(Records from a dataset)
════════
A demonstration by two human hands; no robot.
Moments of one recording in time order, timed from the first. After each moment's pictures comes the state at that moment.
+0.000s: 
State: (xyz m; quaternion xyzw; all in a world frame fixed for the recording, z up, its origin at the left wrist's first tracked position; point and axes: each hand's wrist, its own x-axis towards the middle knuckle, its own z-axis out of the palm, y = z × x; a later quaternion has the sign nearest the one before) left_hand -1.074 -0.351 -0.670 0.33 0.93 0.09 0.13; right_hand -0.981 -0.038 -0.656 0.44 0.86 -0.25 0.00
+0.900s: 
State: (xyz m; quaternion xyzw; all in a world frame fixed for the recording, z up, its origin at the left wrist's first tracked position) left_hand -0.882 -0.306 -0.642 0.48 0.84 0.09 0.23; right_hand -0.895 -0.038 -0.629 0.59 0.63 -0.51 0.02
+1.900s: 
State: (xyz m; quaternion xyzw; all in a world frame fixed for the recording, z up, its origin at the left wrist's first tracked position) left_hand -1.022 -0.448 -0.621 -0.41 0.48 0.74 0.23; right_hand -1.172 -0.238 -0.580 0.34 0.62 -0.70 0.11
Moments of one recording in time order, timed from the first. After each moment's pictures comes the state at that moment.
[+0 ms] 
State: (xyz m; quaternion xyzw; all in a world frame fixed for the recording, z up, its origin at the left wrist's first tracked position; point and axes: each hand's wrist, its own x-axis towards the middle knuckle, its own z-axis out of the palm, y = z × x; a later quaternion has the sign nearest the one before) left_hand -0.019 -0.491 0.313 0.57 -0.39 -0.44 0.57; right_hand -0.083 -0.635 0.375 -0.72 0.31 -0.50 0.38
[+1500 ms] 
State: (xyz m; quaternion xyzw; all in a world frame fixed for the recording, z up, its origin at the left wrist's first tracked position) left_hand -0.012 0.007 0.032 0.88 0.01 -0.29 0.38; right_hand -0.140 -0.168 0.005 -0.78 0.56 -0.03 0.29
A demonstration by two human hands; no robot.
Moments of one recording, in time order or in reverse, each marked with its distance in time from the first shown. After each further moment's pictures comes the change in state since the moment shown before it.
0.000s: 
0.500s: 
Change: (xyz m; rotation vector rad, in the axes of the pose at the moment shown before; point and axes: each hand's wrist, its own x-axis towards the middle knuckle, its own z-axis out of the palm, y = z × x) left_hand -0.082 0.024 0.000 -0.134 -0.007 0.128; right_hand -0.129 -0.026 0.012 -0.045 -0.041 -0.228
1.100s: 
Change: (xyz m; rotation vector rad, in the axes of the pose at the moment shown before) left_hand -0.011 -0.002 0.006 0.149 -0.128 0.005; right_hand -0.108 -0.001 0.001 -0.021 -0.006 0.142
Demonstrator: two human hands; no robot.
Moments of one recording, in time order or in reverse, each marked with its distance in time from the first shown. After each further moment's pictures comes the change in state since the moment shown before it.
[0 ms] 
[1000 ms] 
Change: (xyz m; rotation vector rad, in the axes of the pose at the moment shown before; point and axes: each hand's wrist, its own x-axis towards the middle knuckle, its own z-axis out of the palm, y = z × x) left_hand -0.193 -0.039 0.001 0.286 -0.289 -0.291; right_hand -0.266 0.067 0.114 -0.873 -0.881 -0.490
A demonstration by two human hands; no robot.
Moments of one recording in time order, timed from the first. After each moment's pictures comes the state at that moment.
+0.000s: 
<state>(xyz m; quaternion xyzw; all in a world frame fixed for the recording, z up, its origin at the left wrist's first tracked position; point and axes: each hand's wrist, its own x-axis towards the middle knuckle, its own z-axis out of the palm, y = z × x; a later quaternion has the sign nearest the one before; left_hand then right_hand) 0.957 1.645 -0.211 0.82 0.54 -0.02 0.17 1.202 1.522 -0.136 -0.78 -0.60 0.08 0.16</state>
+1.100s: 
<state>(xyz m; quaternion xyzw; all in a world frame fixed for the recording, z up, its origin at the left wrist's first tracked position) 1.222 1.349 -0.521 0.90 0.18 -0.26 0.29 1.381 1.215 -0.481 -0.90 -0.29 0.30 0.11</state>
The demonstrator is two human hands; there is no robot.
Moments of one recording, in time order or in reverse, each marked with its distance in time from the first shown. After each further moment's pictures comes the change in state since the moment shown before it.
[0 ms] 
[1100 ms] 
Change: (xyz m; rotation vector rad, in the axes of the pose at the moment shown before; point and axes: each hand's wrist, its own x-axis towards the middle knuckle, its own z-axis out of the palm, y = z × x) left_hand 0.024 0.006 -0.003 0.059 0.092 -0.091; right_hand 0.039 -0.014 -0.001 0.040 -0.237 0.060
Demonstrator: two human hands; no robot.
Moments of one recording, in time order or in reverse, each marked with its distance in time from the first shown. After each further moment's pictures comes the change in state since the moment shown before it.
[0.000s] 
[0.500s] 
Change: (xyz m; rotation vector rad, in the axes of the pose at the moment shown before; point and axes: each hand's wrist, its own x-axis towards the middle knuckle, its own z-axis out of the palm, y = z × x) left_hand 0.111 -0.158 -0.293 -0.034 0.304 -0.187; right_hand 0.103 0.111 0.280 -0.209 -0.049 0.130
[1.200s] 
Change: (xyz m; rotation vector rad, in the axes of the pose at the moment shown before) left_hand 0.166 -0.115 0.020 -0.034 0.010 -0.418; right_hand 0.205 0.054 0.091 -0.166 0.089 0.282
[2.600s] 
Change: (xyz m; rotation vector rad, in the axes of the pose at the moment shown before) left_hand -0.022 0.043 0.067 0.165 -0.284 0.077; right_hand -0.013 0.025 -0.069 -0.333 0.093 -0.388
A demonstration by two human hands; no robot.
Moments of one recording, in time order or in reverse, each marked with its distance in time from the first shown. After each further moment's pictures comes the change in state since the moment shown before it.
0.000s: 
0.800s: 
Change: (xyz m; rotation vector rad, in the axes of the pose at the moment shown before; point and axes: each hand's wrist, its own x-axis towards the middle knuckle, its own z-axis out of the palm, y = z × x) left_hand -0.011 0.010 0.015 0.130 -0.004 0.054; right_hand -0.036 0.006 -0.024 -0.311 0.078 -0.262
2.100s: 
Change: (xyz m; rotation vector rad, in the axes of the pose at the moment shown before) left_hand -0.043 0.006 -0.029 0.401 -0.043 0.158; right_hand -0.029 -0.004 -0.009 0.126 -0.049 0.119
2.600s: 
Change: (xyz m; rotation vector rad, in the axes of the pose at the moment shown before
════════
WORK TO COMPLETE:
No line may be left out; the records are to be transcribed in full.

ANSWER TO THIS PROBLEM:
A demonstration by two human hands; no robot.
Moments of one recording in time order, timed from the first. After each moment's pictures comes the state at that moment.
+0.000s: 
State: (xyz m; quaternion xyzw; all in a world frame fixed for the recording, z up, its origin at the left wrist's first tracked position; point and axes: each hand's wrist, its own x-axis towards the middle knuckle, its own z-axis out of the palm, y = z × x; a later quaternion has the sign nearest the one before) left_hand -1.074 -0.351 -0.670 0.33 0.93 0.09 0.13; right_hand -0.981 -0.038 -0.656 0.44 0.86 -0.25 0.00
+0.900s: 
State: (xyz m; quaternion xyzw; all in a world frame fixed for the recording, z up, its origin at the left wrist's first tracked position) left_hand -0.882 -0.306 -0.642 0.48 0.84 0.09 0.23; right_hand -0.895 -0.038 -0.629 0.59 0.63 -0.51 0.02
+1.900s: 
State: (xyz m; quaternion xyzw; all in a world frame fixed for the recording, z up, its origin at the left wrist's first tracked position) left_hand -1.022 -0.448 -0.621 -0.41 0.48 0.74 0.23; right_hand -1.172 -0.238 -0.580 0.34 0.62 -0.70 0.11
Moments of one recording in time order, timed from the first. After each moment's pictures comes the state at that moment.
[+0 ms] 
State: (xyz m; quaternion xyzw; all in a world frame fixed for the recording, z up, its origin at the left wrist's first tracked position; point and axes: each hand's wrist, its own x-axis towards the middle knuckle, its own z-axis out of the palm, y = z × x; a later quaternion has the sign nearest the one before) left_hand -0.019 -0.491 0.313 0.57 -0.39 -0.44 0.57; right_hand -0.083 -0.635 0.375 -0.72 0.31 -0.50 0.38
[+1500 ms] 
State: (xyz m; quaternion xyzw; all in a world frame fixed for the recording, z up, its origin at the left wrist's first tracked position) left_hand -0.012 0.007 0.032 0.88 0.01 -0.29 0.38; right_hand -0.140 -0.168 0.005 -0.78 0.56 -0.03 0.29
A demonstration by two human hands; no robot.
Moments of one recording, in time order or in reverse, each marked with its distance in time from the first shown. After each further moment's pictures comes the change in state since the moment shown before it.
0.000s: 
0.500s: 
Change: (xyz m; rotation vector rad, in the axes of the pose at the moment shown before; point and axes: each hand's wrist, its own x-axis towards the middle knuckle, its own z-axis out of the palm, y = z × x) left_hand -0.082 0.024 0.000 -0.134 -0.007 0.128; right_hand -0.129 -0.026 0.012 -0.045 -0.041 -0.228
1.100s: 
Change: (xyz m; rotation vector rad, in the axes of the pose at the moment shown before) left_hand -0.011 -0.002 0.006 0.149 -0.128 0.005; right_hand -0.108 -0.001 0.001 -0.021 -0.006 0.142
Demonstrator: two human hands; no robot.
Moments of one recording, in time order or in reverse, each marked with its distance in time from the first shown. After each further moment's pictures comes the change in state since the moment shown before it.
[0 ms] 
[1000 ms] 
Change: (xyz m; rotation vector rad, in the axes of the pose at the moment shown before; point and axes: each hand's wrist, its own x-axis towards the middle knuckle, its own z-axis out of the palm, y = z × x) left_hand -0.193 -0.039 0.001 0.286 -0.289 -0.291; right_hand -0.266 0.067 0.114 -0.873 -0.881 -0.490
A demonstration by two human hands; no robot.
Moments of one recording in time order, timed from the first. After each moment's pictures comes the state at that moment.
+0.000s: 
<state>(xyz m; quaternion xyzw; all in a world frame fixed for the recording, z up, its origin at the left wrist's first tracked position; point and axes: each hand's wrist, its own x-axis towards the middle knuckle, its own z-axis out of the palm, y = z × x; a later quaternion has the sign nearest the one before; left_hand then right_hand) 0.957 1.645 -0.211 0.82 0.54 -0.02 0.17 1.202 1.522 -0.136 -0.78 -0.60 0.08 0.16</state>
+1.100s: 
<state>(xyz m; quaternion xyzw; all in a world frame fixed for the recording, z up, its origin at the left wrist's first tracked position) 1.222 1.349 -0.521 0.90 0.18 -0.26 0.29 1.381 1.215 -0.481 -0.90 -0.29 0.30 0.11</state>
The demonstrator is two human hands; there is no robot.
Moments of one recording, in time order or in reverse, each marked with its distance in time from the first shown. After each further moment's pictures comes the change in state since the moment shown before it.
[0 ms] 
[1100 ms] 
Change: (xyz m; rotation vector rad, in the axes of the pose at the moment shown before; point and axes: each hand's wrist, its own x-axis towards the middle knuckle, its own z-axis out of the palm, y = z × x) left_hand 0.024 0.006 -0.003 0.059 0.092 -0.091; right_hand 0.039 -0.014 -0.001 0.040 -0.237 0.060
Demonstrator: two human hands; no robot.
Moments of one recording, in time order or in reverse, each marked with its distance in time from the first shown. After each further moment's pictures comes the change in state since the moment shown before it.
[0.000s] 
[0.500s] 
Change: (xyz m; rotation vector rad, in the axes of the pose at the moment shown before; point and axes: each hand's wrist, its own x-axis towards the middle knuckle, its own z-axis out of the palm, y = z × x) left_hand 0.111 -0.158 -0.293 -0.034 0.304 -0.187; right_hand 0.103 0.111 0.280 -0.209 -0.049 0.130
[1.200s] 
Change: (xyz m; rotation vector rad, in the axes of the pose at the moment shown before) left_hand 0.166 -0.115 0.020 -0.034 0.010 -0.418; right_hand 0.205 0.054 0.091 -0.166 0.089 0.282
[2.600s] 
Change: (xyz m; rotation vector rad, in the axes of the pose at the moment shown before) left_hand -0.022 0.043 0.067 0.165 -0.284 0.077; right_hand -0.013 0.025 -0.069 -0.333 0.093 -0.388
A demonstration by two human hands; no robot.
Moments of one recording, in time order or in reverse, each marked with its distance in time from the first shown. After each further moment's pictures comes the change in state since the moment shown before it.
0.000s: 
0.800s: 
Change: (xyz m; rotation vector rad, in the axes of the pose at the moment shown before; point and axes: each hand's wrist, its own x-axis towards the middle knuckle, its own z-axis out of the palm, y = z × x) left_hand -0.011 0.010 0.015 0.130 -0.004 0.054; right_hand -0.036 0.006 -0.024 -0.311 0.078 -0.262
2.100s: 
Change: (xyz m; rotation vector rad, in the axes of the pose at the moment shown before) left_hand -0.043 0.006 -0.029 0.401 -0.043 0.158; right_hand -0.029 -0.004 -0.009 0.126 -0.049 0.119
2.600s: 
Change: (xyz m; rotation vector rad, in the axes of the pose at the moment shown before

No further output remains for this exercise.